Stored data entries
___

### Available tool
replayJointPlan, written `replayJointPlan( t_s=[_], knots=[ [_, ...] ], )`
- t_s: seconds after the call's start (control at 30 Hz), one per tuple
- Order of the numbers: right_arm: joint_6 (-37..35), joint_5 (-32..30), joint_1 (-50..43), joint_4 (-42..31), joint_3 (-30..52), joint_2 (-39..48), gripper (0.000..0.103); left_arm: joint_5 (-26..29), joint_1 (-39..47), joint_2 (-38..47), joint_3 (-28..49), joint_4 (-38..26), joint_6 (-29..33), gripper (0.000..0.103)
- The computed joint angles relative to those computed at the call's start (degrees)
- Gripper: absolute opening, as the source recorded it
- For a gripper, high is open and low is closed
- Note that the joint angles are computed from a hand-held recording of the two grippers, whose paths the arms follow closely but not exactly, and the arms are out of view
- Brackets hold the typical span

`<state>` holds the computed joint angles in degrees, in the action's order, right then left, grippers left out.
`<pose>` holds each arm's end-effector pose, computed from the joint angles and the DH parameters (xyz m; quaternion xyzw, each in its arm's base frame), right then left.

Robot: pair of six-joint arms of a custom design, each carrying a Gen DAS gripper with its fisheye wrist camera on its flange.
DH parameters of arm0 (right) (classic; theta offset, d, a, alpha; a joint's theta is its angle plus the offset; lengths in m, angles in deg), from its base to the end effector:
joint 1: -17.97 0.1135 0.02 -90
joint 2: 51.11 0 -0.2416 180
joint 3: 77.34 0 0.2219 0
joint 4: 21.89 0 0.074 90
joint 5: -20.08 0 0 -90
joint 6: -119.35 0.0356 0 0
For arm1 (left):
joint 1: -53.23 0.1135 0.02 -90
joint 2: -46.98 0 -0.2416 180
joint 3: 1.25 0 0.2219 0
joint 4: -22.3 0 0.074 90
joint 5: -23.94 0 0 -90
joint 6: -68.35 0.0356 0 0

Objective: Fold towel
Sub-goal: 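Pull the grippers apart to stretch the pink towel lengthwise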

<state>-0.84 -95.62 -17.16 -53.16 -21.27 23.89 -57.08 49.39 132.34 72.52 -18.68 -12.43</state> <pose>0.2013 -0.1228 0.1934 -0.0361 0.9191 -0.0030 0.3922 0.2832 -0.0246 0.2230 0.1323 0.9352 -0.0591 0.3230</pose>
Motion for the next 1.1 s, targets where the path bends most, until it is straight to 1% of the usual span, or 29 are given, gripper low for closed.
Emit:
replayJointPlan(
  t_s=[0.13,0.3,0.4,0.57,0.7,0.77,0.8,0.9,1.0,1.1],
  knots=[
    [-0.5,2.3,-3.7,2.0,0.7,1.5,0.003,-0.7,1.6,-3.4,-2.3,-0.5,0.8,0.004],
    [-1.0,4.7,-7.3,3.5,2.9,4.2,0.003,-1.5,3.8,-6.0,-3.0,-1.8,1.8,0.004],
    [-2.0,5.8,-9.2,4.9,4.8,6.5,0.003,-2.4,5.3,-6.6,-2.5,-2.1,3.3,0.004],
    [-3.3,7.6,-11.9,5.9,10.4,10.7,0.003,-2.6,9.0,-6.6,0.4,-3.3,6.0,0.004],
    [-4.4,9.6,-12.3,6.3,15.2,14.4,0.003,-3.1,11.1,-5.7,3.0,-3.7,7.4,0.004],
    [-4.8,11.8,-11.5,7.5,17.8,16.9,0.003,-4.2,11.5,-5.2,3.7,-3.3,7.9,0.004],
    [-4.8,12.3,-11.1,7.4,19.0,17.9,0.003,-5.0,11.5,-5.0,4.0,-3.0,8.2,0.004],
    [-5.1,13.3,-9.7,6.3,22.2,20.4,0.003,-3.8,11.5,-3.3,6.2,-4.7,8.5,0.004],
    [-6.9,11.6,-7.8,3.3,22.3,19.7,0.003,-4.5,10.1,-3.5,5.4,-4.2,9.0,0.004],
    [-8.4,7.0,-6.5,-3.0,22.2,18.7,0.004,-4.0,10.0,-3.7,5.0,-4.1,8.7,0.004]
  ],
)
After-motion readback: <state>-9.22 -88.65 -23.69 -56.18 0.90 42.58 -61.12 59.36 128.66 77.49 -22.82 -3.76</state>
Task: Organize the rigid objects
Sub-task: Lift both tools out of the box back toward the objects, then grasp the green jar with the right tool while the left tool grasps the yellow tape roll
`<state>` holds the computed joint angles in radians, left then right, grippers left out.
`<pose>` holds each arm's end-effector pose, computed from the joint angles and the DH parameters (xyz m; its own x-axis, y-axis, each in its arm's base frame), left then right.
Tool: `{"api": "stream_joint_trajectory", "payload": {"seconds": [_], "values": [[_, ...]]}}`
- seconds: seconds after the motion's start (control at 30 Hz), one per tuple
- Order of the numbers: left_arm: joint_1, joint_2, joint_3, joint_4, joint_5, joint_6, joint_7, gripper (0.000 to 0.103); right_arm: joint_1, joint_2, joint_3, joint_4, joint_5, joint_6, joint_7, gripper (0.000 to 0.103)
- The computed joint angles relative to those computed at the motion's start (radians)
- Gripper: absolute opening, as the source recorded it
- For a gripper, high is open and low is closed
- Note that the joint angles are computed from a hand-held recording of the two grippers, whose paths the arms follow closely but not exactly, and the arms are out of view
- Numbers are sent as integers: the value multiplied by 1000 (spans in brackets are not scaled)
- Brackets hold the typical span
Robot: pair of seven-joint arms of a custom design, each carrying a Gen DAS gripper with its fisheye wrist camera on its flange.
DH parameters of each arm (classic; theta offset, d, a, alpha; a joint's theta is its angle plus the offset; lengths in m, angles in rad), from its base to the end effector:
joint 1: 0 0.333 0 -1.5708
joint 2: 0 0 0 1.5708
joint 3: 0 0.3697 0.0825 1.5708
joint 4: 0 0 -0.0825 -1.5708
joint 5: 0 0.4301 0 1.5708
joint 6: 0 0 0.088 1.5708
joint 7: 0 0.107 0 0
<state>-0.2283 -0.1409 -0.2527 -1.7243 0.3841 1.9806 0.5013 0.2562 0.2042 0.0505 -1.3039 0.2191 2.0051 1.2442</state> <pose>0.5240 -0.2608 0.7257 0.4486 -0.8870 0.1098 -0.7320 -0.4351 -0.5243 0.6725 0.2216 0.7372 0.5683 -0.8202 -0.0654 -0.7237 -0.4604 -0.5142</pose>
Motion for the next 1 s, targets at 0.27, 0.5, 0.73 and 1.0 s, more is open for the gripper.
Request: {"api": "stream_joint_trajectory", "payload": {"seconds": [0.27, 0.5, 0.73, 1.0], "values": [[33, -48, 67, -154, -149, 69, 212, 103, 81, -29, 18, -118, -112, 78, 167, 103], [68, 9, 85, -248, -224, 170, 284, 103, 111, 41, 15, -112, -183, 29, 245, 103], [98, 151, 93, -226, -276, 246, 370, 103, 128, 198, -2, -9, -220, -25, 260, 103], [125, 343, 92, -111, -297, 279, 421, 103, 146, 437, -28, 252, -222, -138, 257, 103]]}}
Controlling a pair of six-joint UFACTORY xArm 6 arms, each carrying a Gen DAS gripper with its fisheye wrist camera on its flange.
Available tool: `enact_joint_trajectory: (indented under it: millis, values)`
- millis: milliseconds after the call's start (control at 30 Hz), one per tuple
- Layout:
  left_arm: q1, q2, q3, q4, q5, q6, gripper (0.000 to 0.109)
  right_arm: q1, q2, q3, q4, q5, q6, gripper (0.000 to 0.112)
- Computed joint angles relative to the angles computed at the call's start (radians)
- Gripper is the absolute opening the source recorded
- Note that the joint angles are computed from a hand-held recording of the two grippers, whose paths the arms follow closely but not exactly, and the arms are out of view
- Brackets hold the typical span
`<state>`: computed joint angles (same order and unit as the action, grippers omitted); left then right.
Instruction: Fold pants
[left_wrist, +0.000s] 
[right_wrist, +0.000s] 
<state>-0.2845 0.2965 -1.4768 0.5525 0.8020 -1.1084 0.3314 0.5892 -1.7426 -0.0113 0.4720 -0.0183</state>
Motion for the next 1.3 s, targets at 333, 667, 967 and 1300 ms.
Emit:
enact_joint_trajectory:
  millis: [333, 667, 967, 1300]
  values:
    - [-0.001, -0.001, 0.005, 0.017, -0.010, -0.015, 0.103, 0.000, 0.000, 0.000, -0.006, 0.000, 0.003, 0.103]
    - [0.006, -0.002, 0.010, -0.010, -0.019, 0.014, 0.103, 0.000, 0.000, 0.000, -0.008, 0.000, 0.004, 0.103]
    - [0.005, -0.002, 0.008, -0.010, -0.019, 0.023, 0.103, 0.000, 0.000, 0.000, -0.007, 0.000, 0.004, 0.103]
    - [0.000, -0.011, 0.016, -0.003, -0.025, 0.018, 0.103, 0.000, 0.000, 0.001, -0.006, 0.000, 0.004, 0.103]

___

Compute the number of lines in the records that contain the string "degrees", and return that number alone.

2